■ Problem details: Taking the line with "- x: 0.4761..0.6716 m" as the first and the line with "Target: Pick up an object" as the last, set down the lines below exactly, pictures excluded.

═══ Material for this exercise ═══

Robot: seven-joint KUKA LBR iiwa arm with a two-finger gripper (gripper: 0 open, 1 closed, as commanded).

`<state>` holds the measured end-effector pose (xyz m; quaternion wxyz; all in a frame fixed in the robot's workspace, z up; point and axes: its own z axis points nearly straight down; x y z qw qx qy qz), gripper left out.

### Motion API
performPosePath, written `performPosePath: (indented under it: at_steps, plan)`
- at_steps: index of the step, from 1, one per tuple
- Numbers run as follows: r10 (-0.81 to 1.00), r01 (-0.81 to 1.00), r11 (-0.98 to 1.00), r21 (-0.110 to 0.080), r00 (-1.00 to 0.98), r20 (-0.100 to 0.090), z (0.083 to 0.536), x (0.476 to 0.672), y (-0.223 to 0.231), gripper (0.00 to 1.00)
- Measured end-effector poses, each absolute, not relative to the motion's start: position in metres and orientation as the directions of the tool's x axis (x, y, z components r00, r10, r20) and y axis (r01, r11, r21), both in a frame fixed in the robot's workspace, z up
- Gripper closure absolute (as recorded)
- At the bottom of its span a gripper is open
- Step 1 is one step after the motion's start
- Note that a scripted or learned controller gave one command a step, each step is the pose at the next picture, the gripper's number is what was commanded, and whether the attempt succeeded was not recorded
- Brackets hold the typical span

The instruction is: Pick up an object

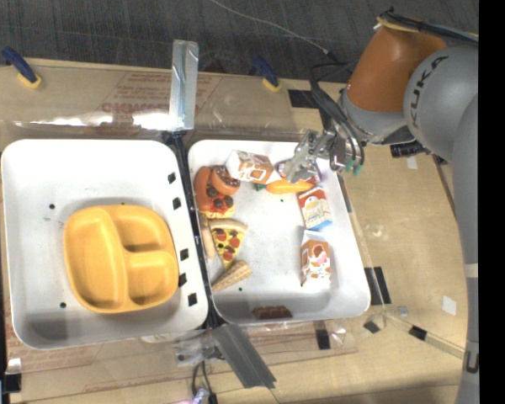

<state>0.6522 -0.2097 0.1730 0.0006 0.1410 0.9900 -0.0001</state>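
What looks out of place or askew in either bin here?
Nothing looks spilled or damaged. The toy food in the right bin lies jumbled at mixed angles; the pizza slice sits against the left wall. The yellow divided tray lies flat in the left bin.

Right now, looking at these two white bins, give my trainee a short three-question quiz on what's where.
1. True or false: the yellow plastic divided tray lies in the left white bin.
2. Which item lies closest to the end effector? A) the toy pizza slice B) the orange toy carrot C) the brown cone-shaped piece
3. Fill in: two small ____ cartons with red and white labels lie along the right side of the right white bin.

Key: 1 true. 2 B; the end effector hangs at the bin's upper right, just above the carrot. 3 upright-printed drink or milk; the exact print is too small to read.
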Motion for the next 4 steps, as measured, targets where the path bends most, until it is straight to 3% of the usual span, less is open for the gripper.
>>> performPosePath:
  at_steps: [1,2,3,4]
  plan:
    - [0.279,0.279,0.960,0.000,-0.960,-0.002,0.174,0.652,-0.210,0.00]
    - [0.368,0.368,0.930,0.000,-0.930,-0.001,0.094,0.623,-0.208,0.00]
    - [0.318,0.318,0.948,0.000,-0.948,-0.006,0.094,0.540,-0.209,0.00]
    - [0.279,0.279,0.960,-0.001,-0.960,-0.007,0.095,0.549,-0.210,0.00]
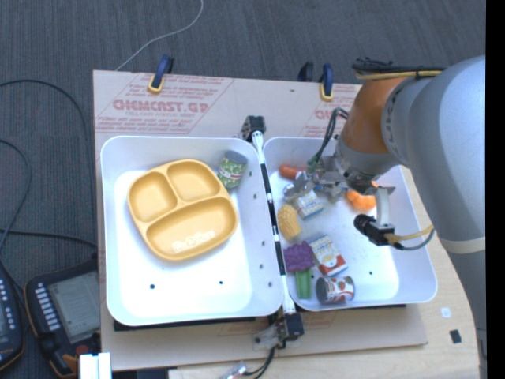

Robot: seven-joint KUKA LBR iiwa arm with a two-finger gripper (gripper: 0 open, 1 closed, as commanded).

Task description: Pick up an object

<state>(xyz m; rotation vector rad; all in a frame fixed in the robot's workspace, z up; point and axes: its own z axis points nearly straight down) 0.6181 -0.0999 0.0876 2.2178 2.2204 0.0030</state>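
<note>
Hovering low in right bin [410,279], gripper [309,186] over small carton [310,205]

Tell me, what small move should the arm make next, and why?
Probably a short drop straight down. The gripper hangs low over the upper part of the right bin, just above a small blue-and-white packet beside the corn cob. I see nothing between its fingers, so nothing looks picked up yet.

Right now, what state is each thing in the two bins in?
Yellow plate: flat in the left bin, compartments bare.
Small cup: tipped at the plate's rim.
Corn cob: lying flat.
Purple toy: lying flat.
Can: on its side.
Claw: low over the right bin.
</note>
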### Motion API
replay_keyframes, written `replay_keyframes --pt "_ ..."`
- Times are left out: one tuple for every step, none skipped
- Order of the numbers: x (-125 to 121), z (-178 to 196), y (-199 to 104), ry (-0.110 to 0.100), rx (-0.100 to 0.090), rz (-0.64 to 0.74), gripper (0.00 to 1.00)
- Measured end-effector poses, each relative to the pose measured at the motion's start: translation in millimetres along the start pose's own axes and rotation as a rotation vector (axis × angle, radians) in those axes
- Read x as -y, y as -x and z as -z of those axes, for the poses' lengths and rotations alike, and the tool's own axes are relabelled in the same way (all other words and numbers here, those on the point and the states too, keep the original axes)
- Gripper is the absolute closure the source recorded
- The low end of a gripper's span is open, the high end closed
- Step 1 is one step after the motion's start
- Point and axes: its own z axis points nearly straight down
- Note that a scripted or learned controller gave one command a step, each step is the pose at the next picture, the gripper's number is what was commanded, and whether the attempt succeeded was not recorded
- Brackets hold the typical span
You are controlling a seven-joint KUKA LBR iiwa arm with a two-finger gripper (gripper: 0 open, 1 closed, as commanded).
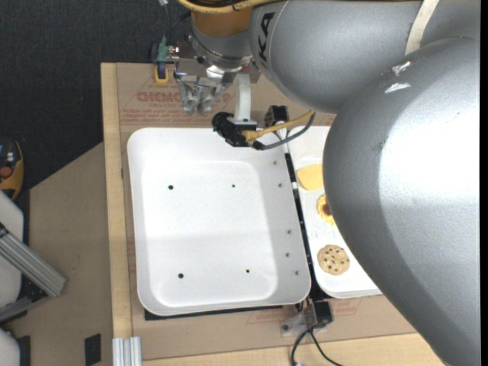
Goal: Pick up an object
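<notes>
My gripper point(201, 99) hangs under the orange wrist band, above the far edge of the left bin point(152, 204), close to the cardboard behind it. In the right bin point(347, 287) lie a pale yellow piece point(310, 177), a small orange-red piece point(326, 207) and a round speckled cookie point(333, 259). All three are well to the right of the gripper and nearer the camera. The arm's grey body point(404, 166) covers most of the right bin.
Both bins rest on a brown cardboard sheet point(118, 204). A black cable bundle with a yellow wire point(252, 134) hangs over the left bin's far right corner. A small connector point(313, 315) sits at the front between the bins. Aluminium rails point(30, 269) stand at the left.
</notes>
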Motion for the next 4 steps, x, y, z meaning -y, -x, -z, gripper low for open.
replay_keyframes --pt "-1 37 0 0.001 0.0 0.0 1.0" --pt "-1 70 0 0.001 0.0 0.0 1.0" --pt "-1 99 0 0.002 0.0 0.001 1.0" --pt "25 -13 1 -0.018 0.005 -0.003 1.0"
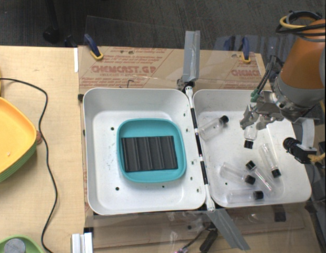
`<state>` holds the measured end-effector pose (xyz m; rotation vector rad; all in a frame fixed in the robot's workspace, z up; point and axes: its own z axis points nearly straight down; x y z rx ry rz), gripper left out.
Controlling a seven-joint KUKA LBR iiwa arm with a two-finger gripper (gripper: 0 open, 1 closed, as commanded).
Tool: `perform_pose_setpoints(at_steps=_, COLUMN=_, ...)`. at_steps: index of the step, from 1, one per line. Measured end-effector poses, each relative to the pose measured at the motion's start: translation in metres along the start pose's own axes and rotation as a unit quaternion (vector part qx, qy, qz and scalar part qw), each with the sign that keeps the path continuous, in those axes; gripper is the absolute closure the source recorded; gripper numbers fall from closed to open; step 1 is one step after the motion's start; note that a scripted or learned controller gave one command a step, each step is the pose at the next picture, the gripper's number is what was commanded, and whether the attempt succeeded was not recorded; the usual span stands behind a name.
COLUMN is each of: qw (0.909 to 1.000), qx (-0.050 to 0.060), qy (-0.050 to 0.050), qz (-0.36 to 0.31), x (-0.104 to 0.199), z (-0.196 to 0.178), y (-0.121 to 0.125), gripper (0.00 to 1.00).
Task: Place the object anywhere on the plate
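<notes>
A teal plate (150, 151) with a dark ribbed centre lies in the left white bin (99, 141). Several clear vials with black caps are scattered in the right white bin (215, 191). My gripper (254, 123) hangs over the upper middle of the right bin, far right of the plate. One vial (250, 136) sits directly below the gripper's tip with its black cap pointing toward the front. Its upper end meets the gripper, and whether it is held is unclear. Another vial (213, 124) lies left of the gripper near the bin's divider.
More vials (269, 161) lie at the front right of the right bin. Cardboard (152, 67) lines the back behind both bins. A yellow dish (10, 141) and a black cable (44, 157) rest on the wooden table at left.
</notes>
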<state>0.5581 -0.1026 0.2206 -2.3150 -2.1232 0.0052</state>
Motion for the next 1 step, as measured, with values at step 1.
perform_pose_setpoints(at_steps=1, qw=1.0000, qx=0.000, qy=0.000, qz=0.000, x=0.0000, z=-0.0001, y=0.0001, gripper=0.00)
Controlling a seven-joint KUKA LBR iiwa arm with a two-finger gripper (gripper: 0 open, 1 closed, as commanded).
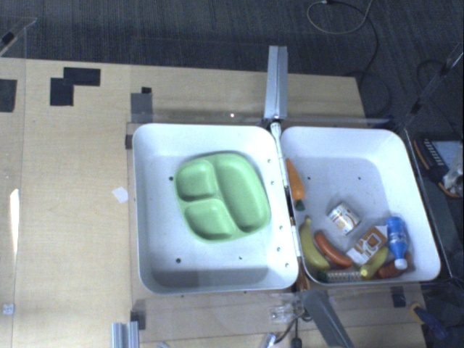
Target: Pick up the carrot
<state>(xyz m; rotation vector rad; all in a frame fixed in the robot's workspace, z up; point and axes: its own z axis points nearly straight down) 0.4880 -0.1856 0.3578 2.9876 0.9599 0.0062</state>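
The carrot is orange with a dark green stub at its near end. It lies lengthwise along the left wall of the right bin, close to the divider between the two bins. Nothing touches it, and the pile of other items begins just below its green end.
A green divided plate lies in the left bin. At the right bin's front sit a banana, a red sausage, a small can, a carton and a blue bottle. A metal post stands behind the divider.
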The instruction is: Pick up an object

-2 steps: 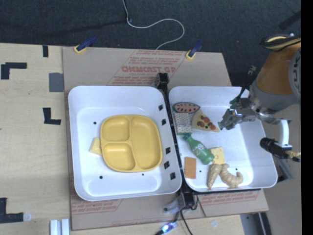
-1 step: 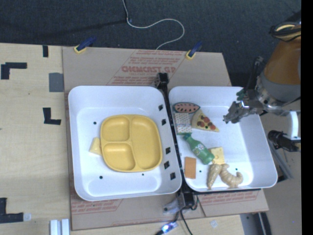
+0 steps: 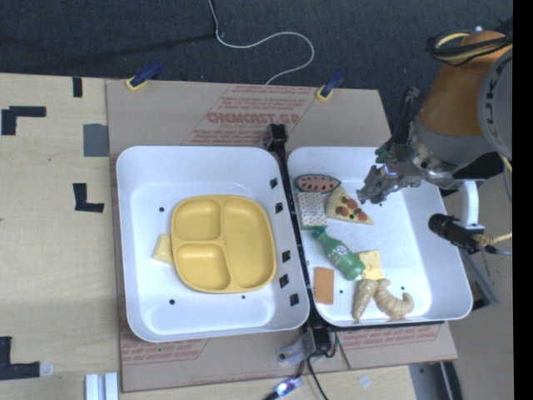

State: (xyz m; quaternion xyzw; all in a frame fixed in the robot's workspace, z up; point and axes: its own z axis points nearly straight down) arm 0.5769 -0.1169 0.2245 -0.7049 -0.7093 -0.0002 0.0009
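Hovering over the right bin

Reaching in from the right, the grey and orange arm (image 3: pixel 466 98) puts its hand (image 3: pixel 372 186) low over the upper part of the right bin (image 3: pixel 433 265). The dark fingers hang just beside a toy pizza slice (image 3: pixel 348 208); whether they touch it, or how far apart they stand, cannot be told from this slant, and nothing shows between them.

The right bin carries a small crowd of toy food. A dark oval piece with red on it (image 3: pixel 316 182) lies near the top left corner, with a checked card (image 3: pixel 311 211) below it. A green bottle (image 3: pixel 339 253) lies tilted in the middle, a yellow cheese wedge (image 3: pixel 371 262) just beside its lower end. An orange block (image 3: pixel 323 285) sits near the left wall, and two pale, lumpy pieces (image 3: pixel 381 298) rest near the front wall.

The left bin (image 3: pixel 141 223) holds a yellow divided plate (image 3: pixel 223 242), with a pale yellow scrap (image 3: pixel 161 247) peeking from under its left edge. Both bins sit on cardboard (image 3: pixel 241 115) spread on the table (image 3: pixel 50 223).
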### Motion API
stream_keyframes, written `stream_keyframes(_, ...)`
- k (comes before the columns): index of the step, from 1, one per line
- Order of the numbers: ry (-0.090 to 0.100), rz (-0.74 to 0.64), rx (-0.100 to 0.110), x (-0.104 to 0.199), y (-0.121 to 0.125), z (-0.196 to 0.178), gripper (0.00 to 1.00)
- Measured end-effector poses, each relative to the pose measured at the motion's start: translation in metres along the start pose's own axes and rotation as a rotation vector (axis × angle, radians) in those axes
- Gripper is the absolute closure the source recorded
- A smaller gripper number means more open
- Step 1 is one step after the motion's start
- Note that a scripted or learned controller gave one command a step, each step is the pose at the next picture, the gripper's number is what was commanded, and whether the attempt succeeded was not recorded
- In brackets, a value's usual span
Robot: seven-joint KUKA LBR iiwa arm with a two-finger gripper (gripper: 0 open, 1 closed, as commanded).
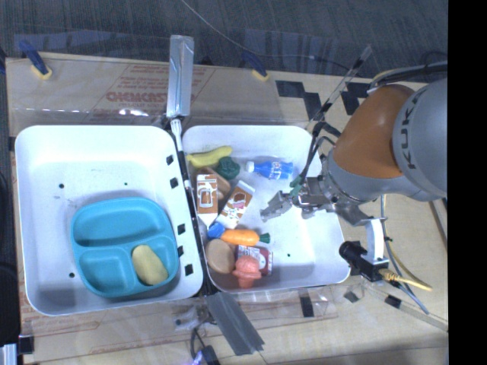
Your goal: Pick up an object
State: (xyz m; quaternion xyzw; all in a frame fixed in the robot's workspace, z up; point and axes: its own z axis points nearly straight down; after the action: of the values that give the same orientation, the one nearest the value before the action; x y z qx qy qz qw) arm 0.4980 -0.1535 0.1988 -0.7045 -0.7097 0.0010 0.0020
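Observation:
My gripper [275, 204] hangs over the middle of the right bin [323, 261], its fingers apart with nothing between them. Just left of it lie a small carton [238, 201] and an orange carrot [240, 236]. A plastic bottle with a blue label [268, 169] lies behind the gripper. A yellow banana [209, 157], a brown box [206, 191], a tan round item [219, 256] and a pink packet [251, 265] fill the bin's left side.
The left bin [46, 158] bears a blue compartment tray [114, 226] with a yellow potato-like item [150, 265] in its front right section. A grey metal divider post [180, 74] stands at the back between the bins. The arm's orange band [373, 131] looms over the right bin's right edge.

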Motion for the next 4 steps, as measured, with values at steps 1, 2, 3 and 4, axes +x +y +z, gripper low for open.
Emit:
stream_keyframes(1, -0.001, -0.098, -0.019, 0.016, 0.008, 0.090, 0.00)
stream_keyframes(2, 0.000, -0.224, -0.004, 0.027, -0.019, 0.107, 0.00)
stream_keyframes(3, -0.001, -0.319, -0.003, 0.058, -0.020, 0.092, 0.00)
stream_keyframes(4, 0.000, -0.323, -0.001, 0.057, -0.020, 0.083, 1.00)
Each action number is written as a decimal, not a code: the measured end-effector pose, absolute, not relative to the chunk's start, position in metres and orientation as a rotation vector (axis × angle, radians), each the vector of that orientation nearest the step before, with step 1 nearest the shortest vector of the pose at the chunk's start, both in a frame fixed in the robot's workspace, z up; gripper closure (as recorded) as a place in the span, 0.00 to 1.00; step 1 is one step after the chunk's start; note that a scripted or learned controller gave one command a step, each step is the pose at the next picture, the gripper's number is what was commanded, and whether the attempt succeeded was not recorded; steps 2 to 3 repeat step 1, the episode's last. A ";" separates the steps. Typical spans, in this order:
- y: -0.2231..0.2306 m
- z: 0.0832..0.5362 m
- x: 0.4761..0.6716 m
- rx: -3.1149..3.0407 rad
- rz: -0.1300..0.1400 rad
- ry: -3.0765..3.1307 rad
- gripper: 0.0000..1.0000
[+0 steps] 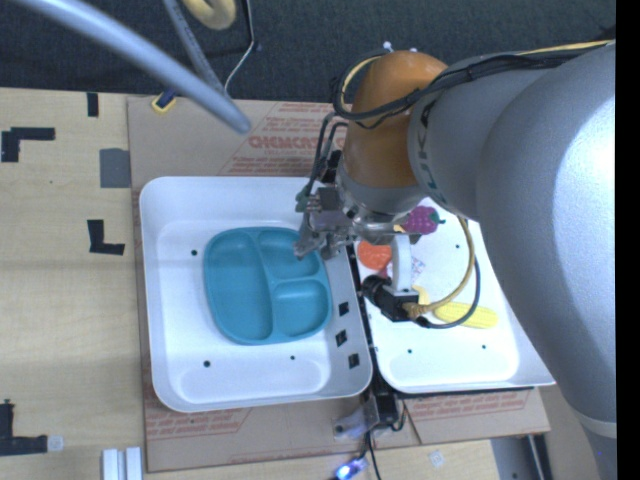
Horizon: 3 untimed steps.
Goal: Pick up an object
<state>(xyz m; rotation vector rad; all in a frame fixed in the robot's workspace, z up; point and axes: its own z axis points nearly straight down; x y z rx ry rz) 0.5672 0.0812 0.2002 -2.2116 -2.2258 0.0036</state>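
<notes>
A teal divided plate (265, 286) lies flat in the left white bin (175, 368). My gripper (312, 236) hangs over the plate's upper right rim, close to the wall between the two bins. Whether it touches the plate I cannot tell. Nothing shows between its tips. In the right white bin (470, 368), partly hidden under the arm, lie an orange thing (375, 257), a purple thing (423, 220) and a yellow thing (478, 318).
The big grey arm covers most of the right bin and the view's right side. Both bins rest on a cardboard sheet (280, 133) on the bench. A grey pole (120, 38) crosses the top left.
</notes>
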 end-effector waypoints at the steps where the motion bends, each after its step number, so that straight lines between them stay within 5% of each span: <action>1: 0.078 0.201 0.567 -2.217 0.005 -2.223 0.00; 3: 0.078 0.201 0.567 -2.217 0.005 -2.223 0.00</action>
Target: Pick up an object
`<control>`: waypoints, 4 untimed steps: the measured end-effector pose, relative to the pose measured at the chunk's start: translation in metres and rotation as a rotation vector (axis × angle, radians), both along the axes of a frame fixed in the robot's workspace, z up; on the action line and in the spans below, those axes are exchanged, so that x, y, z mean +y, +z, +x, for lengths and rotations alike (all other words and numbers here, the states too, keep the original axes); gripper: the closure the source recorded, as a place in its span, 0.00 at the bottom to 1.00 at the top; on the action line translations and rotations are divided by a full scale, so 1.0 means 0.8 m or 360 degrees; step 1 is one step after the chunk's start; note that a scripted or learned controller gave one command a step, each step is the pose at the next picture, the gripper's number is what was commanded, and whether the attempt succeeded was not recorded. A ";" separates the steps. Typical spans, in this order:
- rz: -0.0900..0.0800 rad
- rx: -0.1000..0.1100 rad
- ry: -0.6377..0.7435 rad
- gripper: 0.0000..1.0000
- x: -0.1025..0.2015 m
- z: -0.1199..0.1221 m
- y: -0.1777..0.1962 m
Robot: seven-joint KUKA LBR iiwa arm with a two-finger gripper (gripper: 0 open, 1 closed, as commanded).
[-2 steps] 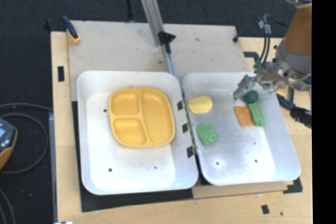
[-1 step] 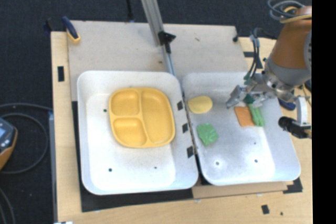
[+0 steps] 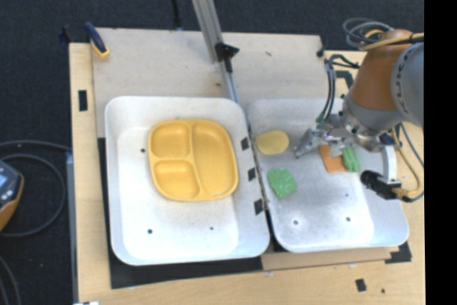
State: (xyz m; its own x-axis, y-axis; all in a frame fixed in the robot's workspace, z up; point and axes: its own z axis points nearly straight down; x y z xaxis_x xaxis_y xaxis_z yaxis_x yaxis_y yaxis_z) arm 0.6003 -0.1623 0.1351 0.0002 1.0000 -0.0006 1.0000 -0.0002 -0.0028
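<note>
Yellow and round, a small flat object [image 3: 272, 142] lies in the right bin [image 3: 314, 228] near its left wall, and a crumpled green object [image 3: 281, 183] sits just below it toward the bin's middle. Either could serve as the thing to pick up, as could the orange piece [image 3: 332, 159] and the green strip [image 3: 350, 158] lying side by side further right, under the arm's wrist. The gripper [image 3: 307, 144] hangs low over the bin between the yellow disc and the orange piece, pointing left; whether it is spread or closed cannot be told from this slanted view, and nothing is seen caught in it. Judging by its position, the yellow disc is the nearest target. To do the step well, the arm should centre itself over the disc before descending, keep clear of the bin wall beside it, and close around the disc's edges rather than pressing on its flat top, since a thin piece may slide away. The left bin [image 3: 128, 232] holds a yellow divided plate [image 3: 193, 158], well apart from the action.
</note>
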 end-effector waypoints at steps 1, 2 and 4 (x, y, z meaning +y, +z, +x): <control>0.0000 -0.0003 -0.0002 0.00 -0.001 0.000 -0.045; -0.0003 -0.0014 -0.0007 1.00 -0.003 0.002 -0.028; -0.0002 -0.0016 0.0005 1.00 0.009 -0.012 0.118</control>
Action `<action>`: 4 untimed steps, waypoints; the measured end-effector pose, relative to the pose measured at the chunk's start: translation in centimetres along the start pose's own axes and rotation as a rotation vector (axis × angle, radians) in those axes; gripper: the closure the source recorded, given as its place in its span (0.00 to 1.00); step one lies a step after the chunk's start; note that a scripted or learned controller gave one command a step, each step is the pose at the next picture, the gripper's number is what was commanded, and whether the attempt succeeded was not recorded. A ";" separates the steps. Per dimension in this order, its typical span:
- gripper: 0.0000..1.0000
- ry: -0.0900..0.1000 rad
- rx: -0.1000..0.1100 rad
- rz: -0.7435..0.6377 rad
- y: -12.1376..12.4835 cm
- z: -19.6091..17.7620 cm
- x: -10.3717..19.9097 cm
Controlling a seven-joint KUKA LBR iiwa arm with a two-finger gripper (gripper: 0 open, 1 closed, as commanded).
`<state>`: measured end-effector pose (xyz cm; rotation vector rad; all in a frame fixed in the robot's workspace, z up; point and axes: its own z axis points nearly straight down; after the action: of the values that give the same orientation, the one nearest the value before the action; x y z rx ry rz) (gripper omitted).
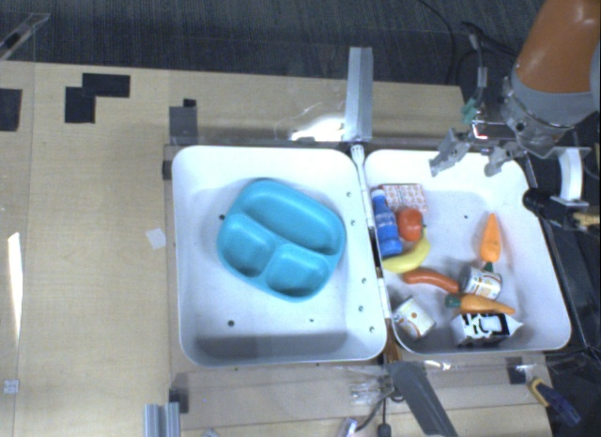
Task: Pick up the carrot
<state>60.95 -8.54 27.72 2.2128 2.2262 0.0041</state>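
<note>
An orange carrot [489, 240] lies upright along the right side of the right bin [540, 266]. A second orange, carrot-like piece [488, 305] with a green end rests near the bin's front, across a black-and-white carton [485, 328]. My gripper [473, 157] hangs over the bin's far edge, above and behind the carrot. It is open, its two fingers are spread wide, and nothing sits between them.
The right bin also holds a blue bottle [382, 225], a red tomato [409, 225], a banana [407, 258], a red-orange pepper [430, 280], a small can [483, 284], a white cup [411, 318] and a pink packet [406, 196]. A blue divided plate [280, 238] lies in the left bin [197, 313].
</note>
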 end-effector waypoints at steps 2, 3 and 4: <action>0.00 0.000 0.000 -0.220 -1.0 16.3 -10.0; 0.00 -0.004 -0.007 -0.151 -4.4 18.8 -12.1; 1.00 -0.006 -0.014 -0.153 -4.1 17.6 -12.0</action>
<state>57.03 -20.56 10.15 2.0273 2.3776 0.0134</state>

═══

■ Solution to this exercise:
- x: 0.4761..0.6716 m
- rx: -3.1149..3.0407 rad
- rz: -0.1300..0.1400 rad
- ry: -3.0765..3.1307 rad
- gripper: 0.0000..1.0000
[+0 steps] 
Horizon: 3 untimed steps.
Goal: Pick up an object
<state>(xyz m; rotation vector rad; all in a frame fixed in the robot's workspace, z up; point and axes: its own z axis points nearly straight down; x y z rx ry rz) 0.5672 0.0812 0.2002 -2.2116 -2.2258 0.0036</state>
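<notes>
A teal divided plate (265, 286) lies flat in the left white bin (175, 368). My gripper (312, 236) hangs over the plate's upper right rim, close to the wall between the two bins. Whether it touches the plate I cannot tell. Nothing shows between its tips. In the right white bin (470, 368), partly hidden under the arm, lie an orange thing (375, 257), a purple thing (423, 220) and a yellow thing (478, 318).
The big grey arm covers most of the right bin and the view's right side. Both bins rest on a cardboard sheet (280, 133) on the bench. A grey pole (120, 38) crosses the top left.
</notes>
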 end-effector waypoints at the steps where the motion bends, each after its step number, so that straight lines between them stay within 5% of each span: <action>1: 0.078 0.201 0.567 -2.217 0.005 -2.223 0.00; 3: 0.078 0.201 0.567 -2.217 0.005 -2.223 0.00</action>
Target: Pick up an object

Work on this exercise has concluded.